NHS consultation on site multiplier and visibility of this impact through an NHS dashboard
Date: 22 September 2023
Throughout the summer, consultation has taken place with NHS organisations on changes required to the UK interactive Costing Tool to achieve a position of no local negotiation beyond the Lead NHS site review for late phase studies.
What the price variation data tells us
The data collected by NHS England throughout this process implementation has highlighted the major barriers being set-up fees and outsourcing. The price variation data submitted by the 25% of organisations not able to accept the site specific prices generated by the UK iCT ahead of October does not reveal any further significant areas of adjustments needed to the existing tariff. Analysis of these insights will continue to support the continual improvement of the tool in the future.
Changes being considered
To address the concerns raised the changes consulted on include a tiered R&D set-up fee, clarification of the definitions of the cost components (e.g. indirect costs and capacity building), assessment of the NHSE inflator value utilised, removal of pass through costs (patient expenses, archiving) into financial appendix and new site multiplier incorporating outsourcing and research factors. These changes will impact each NHS Organisation independent of their current adherence position. These will be presented to the UK Commercial Costing Reference Group who oversee the UK iCT.
Dashboards will show impact of changes for NHS organisations
The impact of the proposed changes will be shared with NHS organisations in England using a dashboard in Open Data Platform that enables direct comparison of the 23/24 tariff as it stands and with the proposed changes from October, with support to access this via the CRN business intelligence and local CRN teams.
Testing from October as part of National Contract Value Review expansion
Implementation of changes to support no local negotiation within the UK iCT during October marks the start of testing this approach and refinements to this methodology will continue as part of the UK iCT annual updates made in April to reflect each new financial year. Requests to change any components continue to be made through the online iCT feedback form and are overseen by the UK commercial costing reference group.
NCVR expansion: primary care setting and Early Phase/Advanced Therapies
Currently NCVR applies to NHS organisations only but ensuring that primary care can participate in NCVR is critical for patient access and developing the UK infrastructure for life sciences industry research.
To discuss the inclusion of primary care settings in NCVR, consultation meetings took place in July and August, with attendees from across the primary care community.
Feedback from these consultation meetings has been gathered and it has been agreed that the CRN will facilitate a voluntary acceptance scheme to allow GP Practices to commit to accepting the prices generated by the Interactive Costing Tool (iCT). This represents a significant business development opportunity for primary care sites and means that the UK will be the only country in the world with a truly single costing and contracting process which spans both primary and secondary care.

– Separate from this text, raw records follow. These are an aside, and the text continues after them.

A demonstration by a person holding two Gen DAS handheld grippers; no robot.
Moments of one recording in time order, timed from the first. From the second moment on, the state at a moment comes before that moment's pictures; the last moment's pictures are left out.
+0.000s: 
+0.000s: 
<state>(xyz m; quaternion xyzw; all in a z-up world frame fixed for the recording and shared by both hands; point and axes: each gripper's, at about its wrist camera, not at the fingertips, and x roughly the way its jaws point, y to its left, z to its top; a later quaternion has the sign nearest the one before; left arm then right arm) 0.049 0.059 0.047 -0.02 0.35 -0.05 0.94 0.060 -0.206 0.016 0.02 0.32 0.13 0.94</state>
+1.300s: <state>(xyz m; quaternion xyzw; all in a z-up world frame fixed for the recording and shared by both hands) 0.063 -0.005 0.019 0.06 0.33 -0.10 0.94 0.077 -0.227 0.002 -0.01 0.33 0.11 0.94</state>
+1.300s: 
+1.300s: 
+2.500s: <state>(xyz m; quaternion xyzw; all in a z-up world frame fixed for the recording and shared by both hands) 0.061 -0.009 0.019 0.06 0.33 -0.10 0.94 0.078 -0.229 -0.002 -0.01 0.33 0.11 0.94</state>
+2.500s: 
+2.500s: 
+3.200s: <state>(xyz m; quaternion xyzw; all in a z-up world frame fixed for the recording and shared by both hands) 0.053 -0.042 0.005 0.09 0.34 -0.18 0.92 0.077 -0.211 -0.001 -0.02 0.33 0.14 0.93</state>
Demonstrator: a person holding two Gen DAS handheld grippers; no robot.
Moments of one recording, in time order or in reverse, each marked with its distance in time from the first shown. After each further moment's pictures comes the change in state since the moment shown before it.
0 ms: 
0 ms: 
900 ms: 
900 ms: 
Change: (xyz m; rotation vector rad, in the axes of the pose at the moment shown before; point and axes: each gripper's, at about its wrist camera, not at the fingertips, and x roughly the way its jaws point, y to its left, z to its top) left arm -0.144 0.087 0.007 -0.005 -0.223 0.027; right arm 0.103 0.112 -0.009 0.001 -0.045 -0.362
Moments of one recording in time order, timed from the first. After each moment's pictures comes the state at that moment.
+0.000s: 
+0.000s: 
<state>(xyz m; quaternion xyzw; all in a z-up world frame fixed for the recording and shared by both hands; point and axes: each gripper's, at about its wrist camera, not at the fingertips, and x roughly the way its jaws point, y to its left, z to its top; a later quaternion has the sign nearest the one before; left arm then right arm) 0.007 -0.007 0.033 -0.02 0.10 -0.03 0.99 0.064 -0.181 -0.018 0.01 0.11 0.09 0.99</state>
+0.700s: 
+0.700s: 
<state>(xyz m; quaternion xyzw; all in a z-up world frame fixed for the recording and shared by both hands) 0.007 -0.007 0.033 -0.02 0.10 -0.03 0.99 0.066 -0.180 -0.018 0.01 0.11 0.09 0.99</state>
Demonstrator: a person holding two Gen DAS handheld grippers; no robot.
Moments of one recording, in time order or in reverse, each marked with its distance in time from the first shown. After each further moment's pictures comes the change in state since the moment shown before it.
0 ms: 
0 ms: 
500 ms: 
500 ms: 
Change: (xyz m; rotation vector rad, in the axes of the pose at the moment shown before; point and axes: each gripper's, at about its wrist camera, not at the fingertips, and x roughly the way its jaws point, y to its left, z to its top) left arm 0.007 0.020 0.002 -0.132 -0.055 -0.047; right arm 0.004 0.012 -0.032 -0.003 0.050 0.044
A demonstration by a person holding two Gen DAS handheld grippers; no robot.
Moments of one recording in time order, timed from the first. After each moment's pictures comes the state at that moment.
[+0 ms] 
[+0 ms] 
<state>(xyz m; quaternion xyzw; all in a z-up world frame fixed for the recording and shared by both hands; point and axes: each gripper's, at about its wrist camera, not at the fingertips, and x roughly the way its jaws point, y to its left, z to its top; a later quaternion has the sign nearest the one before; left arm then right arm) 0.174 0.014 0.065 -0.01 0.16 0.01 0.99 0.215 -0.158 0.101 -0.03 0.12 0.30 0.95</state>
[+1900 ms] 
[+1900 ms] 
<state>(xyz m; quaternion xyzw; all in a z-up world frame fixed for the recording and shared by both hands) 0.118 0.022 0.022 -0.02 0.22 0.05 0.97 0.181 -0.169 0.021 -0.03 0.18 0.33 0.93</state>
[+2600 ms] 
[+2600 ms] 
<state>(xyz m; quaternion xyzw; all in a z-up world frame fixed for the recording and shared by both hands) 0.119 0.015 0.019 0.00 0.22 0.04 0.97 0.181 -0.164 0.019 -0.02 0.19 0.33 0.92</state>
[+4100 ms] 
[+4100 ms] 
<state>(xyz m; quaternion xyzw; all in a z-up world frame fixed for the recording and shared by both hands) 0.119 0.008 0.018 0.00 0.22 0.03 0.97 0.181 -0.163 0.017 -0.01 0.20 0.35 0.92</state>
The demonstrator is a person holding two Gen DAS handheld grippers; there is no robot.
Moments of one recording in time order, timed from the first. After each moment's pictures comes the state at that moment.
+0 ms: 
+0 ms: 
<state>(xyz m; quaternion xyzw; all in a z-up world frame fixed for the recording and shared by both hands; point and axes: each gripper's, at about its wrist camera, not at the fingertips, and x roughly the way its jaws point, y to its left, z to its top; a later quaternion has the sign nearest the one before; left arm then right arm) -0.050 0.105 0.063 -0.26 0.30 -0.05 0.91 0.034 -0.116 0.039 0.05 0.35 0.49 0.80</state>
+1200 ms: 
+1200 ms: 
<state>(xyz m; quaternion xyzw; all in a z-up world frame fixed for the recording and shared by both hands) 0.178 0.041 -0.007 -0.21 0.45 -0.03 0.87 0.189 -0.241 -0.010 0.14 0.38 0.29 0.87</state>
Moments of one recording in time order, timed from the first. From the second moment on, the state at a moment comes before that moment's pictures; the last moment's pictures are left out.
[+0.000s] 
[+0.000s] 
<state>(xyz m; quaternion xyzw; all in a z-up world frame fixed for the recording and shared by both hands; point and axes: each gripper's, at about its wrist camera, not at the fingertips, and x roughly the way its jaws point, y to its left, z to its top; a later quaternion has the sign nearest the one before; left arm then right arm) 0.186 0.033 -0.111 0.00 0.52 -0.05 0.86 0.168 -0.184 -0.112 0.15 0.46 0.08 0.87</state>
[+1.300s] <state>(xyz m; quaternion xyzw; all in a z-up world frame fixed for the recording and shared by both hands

Practices will soon be able to sign up to voluntarily commit to accepting the costs generated by the iCT. A link will soon be shared to facilitate this.
From October, NCVR will expand from later phase studies into early phase, with a specific focus on Advanced Therapies (ATMPS). A dedicated working group has been convened with ATMP experts from across the health and care sector, including dedicated infrastructure groups such as UKCRF, Advance Therapies Treatment Centres (ATTC) and Experimental Cancer Medicine Centres (ECMC). NHSE chaired the first meeting in August to shape the required approach that will build on the efforts of these groups over the last few years.